**What the task asks:** Print the listing below only from the line that has "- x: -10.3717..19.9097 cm" through the line that has "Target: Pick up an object", exactly, and drop any picture.

**Records to process:**
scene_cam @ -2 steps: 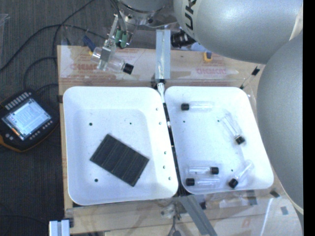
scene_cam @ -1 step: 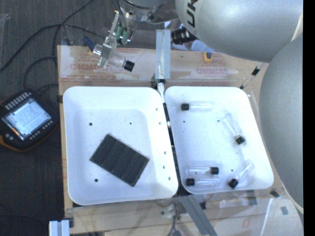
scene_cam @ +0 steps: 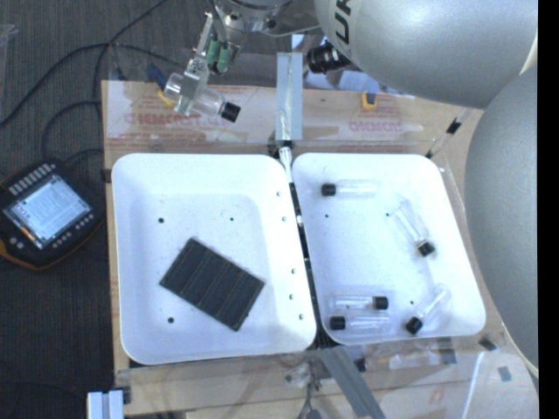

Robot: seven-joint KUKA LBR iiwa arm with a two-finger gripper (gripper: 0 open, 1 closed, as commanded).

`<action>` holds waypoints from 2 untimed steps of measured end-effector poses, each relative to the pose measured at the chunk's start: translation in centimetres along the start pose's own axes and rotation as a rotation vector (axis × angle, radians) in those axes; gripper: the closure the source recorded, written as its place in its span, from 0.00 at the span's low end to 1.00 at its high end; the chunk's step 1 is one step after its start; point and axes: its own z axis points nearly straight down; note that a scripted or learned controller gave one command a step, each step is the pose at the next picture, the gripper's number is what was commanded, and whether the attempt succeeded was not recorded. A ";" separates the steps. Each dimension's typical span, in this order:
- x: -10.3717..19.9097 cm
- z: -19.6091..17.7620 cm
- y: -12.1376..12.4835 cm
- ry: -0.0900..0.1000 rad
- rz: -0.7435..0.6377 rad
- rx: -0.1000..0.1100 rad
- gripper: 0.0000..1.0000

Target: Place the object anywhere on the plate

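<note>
The plate (scene_cam: pixel 212 284) is a dark ribbed rectangle lying at a slant on the floor of the left white bin (scene_cam: pixel 131 234). My gripper (scene_cam: pixel 187 86) hangs high over the bench's back edge, beyond the left bin's far rim, well away from the plate. It is shut on a clear vial (scene_cam: pixel 212 106) with a black cap, which sticks out to the right of the fingers. The grey arm fills the top right.
The right bin (scene_cam: pixel 371 243) holds several more clear black-capped vials, such as one near its back (scene_cam: pixel 348 188) and one at the front (scene_cam: pixel 360 302). A metal post (scene_cam: pixel 288 103) stands behind the seam between the bins. A teach pendant (scene_cam: pixel 45 212) lies left of the bench.
</note>
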 end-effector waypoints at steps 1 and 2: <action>-0.1 -0.9 0.1 -0.003 0.001 0.000 1.00; -0.1 -1.9 0.1 -0.007 0.002 -0.001 1.00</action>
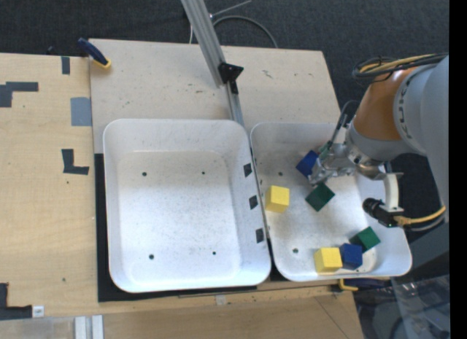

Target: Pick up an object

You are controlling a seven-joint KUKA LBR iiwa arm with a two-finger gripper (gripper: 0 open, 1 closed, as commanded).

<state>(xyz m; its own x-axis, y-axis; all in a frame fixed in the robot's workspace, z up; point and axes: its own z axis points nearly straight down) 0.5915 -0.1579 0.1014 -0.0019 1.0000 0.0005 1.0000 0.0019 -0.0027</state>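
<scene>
The right bin (pixel 288 141) holds several small cubes. A blue cube (pixel 307 162) lies at its upper middle, and a dark green cube (pixel 319 197) sits just below it. My gripper (pixel 322 173) hangs low over the bin between these two, right beside the blue cube's right edge and just above the dark green one. I cannot tell whether it touches either cube. A yellow cube (pixel 277 198) rests near the bin's left wall. At the front right, a yellow cube (pixel 328 259), a blue cube (pixel 351 255) and a green cube (pixel 367 238) cluster together.
The left bin (pixel 117 141) stands next to the right one. A metal rail (pixel 208 35) slants down from the top to the gap between the bins. The grey arm with its orange band (pixel 376 111) covers the right bin's far right corner. A black cable (pixel 390 217) runs along the right rim.
</scene>
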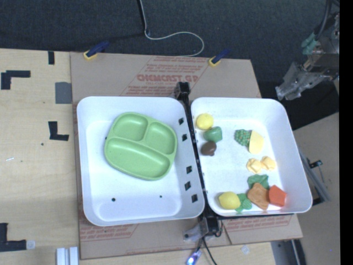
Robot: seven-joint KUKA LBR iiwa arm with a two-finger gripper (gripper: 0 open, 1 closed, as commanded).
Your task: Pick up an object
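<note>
Yellow ball (204,121) in right bin (287,148), well apart from tool (298,84).

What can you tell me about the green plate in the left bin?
The green plate is a light green, matte, plastic-looking tray with rounded corners and three compartments: one long and two smaller. It lies flat and upright, turned at an angle, in the upper middle of the left bin. Its compartments hold nothing, and only the bin floor touches it.

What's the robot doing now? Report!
Gripper parked off the right bin's far corner. Toy food pieces untouched in that bin. Green divided plate in left bin. Nothing blocking.
</note>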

**Result below:**
- x: -10.3717..19.9097 cm
- z: -19.6091..17.7620 cm
- y: -12.1376..12.4835 cm
- ry: -0.0900..0.1000 rad
- rz: -0.7435..0.6377 rad
- rx: -0.1000..0.1100 rad
- gripper: 0.0000..1.0000

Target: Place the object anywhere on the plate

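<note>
The plate (scene_cam: pixel 212 284) is a dark ribbed rectangle lying at a slant on the floor of the left white bin (scene_cam: pixel 131 234). My gripper (scene_cam: pixel 187 86) hangs high over the bench's back edge, beyond the left bin's far rim, well away from the plate. It is shut on a clear vial (scene_cam: pixel 212 106) with a black cap, which sticks out to the right of the fingers. The grey arm fills the top right.
The right bin (scene_cam: pixel 371 243) holds several more clear black-capped vials, such as one near its back (scene_cam: pixel 348 188) and one at the front (scene_cam: pixel 360 302). A metal post (scene_cam: pixel 288 103) stands behind the seam between the bins. A teach pendant (scene_cam: pixel 45 212) lies left of the bench.
</note>
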 end-effector waypoints at steps 1 and 2: <action>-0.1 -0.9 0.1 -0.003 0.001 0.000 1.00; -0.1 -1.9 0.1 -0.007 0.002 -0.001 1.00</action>

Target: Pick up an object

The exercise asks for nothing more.